Chapter 4 expands upon prior research on crime hot spots, which has primarily focused on opportunity-related factors that explain crime, by showing that social context, particularly informal social control, also plays a crucial role in understanding crime at place. Our models add strong evidence to the idea that we need to consider social context in understanding the emergence of crime hot spots. Because of the very strong impact of informal social control on crime, in Chapter 5 we examine specifically what influences informal social control on streets. This is particularly important given criminological work that has focused on physical and social disorder as impacting informal community social controls. Our findings suggest that the focus on physical disorder for increasing levels of informal social control may be misplaced, though we also show that social disorder is an important influence on informal social controls at crime hot spots.

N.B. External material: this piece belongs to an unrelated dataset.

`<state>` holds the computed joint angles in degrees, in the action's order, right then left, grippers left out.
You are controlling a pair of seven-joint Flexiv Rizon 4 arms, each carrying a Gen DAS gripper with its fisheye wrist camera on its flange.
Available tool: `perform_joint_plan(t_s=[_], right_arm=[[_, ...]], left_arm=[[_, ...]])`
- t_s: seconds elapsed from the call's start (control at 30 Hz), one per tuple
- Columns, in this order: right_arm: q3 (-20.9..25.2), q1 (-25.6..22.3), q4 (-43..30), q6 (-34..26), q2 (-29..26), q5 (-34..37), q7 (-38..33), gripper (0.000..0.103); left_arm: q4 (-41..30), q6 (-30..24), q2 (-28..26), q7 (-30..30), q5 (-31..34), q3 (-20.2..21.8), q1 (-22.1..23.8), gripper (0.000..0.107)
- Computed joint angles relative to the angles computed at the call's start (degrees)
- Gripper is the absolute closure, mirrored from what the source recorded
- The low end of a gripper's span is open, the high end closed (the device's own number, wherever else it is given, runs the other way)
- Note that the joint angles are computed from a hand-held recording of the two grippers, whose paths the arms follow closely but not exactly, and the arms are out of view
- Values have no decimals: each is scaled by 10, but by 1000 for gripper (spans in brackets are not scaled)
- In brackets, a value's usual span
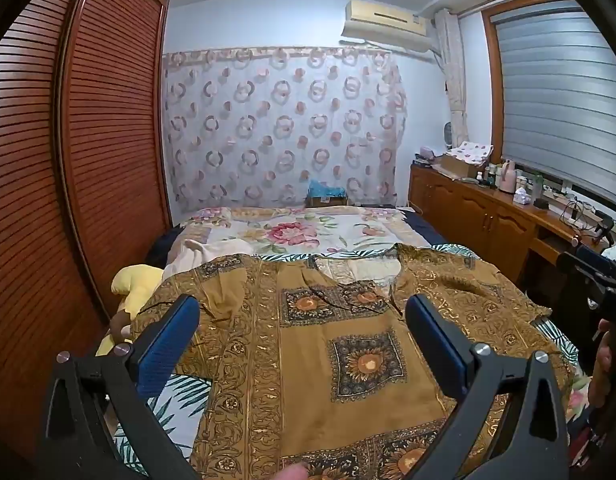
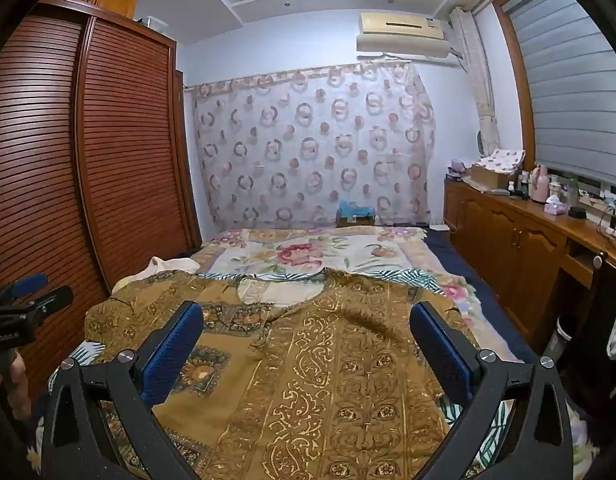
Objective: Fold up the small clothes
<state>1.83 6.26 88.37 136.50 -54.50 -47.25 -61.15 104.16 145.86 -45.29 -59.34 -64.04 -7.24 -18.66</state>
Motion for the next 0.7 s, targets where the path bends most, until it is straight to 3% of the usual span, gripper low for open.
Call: perform_joint_plan(t_s=[0.27, 0.33, 0.7], right_arm=[[0, 4, 4, 2, 1, 10, -6, 0], [5, -4, -3, 0, -3, -4, 6, 0], [2, 0, 0, 2, -1, 1, 6, 0]], left_arm=[[17, -8, 8, -15, 16, 3, 7, 4], [-5, -2, -1, 18, -14, 4, -7, 4], [-7, 4, -2, 24, -14, -4, -2, 4]])
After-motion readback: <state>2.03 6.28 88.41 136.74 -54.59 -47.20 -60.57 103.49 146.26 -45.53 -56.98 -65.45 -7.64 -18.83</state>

Chapter 6 illustrates that the social structure and social context of streets matter not only for understanding crime but also for understanding the risk of property crime victimization experienced by residents, even after accounting for individual lifestyles. Chapter 7 demonstrates that the health conditions of residents in crime hot spots constitute another critical dimension for understanding the broader social context of these places. Compared to non–hot spots, residents of crime hot spots exhibit higher rates of physical and mental health problems, with this geographic overlap between crime and health risks being at least partially attributable to the living conditions on those streets.
Finally, Chapter 8 concludes the book by summarizing our key findings and discussing their implications for theory and policy. Together, these chapters suggest that it is important to bring the social structure and social context of hot spots of crime into our understanding of why these places have high rates of crime, and what types of interventions are likely to help ameliorate crime and related problems at crime hot spots.